» Task instructions
The result should be the listing below, restated exactly, with its pictures left out.

» Given entries

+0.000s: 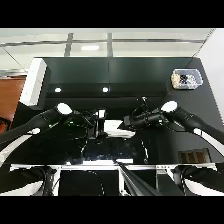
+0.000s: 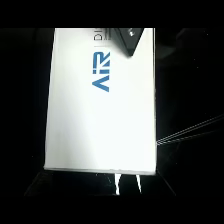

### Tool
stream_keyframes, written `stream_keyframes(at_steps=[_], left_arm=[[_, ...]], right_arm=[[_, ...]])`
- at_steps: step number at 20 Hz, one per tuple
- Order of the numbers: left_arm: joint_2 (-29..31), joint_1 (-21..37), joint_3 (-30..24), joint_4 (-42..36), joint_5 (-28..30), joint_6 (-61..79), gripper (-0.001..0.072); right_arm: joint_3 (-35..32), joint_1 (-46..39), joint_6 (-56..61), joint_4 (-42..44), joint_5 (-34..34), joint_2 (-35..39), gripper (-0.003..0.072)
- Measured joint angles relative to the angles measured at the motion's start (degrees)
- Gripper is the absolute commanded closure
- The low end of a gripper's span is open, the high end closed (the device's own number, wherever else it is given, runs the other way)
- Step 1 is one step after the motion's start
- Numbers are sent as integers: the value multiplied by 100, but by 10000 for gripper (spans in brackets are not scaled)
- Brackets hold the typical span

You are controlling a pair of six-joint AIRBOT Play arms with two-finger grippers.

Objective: Fold the box and place the chain.

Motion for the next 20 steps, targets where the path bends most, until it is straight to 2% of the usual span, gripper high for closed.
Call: stream_keyframes(at_steps=[9, 12, 13, 14, 15, 20], left_arm=[[0, 0, 0, -7, 2, 0, 248], [0, 0, 0, -33, 4, -9, 247], [0, 0, 2, -35, 0, -9, 225], [0, 0, 15, -33, -7, -20, 76], [0, 0, 31, -11, -2, -39, -6], [192, 31, 179, 175, -129, -623, -6]], right_arm=[[9, -4, 68, -293, -151, -114, 680], [188, -142, -98, -492, 63, -66, 680], [297, -234, -129, -632, 216, -4, 680], [448, -376, -151, -667, 452, 94, 679], [595, -535, -168, -702, 785, 232, 679], [970, -1873, -52, -1486, 2197, 1491, 679]])
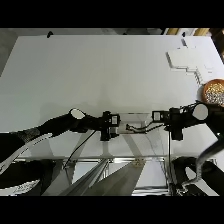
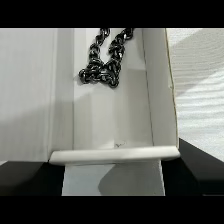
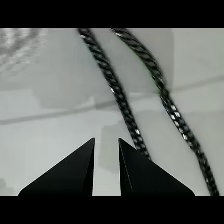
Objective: Fold the box and place the chain.
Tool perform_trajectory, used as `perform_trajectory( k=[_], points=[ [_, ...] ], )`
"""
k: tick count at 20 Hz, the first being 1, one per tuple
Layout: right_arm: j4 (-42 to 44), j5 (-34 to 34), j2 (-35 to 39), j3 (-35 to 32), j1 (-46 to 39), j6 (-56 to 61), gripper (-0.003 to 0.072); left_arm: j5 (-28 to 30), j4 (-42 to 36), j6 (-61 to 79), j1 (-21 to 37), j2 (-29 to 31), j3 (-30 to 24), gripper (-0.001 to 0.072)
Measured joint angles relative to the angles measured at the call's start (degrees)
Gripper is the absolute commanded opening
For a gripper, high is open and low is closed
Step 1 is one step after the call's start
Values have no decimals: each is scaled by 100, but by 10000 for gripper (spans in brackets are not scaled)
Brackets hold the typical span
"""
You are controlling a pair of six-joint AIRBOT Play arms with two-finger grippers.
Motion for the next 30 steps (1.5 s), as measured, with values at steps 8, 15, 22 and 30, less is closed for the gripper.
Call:
perform_trajectory(
  k=[8,15,22,30],
  points=[
    [352,-730,-190,-267,240,-745,170,-2,0,0,0,0,0,204],
    [514,-1119,-472,-299,254,-916,168,0,0,2,0,0,0,204],
    [555,-1163,-522,-385,254,-949,17,0,0,0,0,0,0,204],
    [861,-1075,1152,-428,256,-588,18,0,0,2,0,0,0,204]
  ],
)
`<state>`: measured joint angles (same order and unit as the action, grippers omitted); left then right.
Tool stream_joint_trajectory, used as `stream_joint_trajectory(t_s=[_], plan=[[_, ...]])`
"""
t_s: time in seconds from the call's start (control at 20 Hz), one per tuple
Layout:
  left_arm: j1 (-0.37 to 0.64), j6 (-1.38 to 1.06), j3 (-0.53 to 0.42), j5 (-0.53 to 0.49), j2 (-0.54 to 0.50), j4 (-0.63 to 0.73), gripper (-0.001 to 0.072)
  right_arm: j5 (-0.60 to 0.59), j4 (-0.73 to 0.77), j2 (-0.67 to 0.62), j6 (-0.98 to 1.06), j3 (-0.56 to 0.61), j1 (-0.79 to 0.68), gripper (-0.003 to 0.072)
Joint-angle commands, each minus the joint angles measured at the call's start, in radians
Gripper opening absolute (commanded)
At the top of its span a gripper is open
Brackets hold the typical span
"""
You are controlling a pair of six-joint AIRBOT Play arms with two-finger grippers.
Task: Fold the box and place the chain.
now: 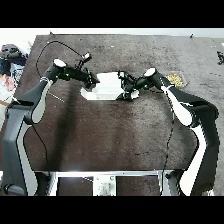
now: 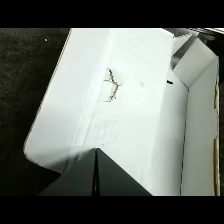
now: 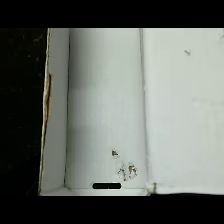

» Task result
+0.000s: 
+0.000s: 

### Tool
stream_keyframes, written `stream_keyframes(at_steps=[_], left_arm=[[_, ...]], right_arm=[[_, ...]])`
- at_steps: step number at 20 Hz, one per tuple
- Order of the numbers: left_arm: joint_2 (-29..31), joint_1 (-21..37), joint_3 (-30..24), joint_4 (-42..36), joint_5 (-28..30), joint_6 (-61..79), gripper (-0.001..0.072); right_arm: joint_3 (-35..32), joint_1 (-46..39), joint_6 (-56..61), joint_4 (-42..44), joint_5 (-34..34), joint_2 (-35..39), gripper (-0.003..0.072)
- Measured joint angles relative to the angles measured at the motion's start (degrees)
- Gripper is the absolute commanded closure
- The low end of a gripper's span is open, the high end closed (the device's own number, wherever else it is given, runs the other way)
- Step 1 is one step after the motion's start
- Numbers are sent as integers: the value multiplied by 100, but by 10000 for gripper (spans in brackets are not scaled)
- Brackets hold the typical span

You are controlling a pair of six-joint AIRBOT Play arms with two-finger grippers.

Objective: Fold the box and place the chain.

Motion for the next 20 steps, targets where the path bends most, until it is straight to 2% of the usual span, gripper high for closed.
Call: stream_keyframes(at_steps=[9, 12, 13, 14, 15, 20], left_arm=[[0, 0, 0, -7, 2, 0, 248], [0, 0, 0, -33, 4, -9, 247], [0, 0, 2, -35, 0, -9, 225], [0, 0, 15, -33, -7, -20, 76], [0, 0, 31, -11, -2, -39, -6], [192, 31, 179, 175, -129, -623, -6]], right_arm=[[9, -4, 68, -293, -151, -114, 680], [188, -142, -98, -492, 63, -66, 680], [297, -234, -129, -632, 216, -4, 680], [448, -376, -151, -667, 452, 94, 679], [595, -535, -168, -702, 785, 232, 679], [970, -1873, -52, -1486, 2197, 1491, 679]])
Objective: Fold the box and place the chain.
Tool perform_trajectory, used as `perform_trajectory( k=[_], points=[ [_, ...] ], )`
"""
k: tick count at 20 Hz, the first being 1, one per tuple
Layout: right_arm: j4 (-42 to 44), j5 (-34 to 34), j2 (-35 to 39), j3 (-35 to 32), j1 (-46 to 39), j6 (-56 to 61), gripper (-0.003 to 0.072); left_arm: j5 (-28 to 30), j4 (-42 to 36), j6 (-61 to 79), j1 (-21 to 37), j2 (-29 to 31), j3 (-30 to 24), gripper (-0.001 to 0.072)
Measured joint angles relative to the angles measured at the call's start (degrees)
Gripper is the absolute commanded opening
For a gripper, high is open and low is closed
Step 1 is one step after the call's start
Values have no decimals: each is scaled by 100, but by 10000 for gripper (spans in brackets are not scaled)
Brackets hold the typical span
"""
You are controlling a pair of six-joint AIRBOT Play arms with two-finger grippers.
Motion for the next 30 steps (1.5 s), as measured, with values at steps 8, 15, 22 and 30, less is closed for the gripper.
Call:
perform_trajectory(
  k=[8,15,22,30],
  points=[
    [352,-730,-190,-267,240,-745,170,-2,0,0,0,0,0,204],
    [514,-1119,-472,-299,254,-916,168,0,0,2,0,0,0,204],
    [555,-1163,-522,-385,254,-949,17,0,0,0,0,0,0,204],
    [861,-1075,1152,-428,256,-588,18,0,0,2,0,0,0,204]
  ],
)
`<state>`: measured joint angles (same order and unit as the action, grippers omitted); left then right.
Tool stream_joint_trajectory, used as `stream_joint_trajectory(t_s=[_], plan=[[_, ...]])`
"""
t_s: time in seconds from the call's start (control at 20 Hz), one per tuple
Layout:
  left_arm: j1 (-0.37 to 0.64), j6 (-1.38 to 1.06), j3 (-0.53 to 0.42), j5 (-0.53 to 0.49), j2 (-0.54 to 0.50), j4 (-0.63 to 0.73), gripper (-0.001 to 0.072)
  right_arm: j5 (-0.60 to 0.59), j4 (-0.73 to 0.77), j2 (-0.67 to 0.62), j6 (-0.98 to 1.06), j3 (-0.56 to 0.61), j1 (-0.79 to 0.68), gripper (-0.003 to 0.072)
Joint-angle commands, each minus the joint angles measured at the call's start, in radians
Gripper opening absolute (commanded)
At the top of its span a gripper is open
Brackets hold the typical span
"""
You are controlling a pair of six-joint AIRBOT Play arms with two-finger grippers.
Task: Fold the box and place the chain.
now: 
now: 
now: 

No more output will be produced.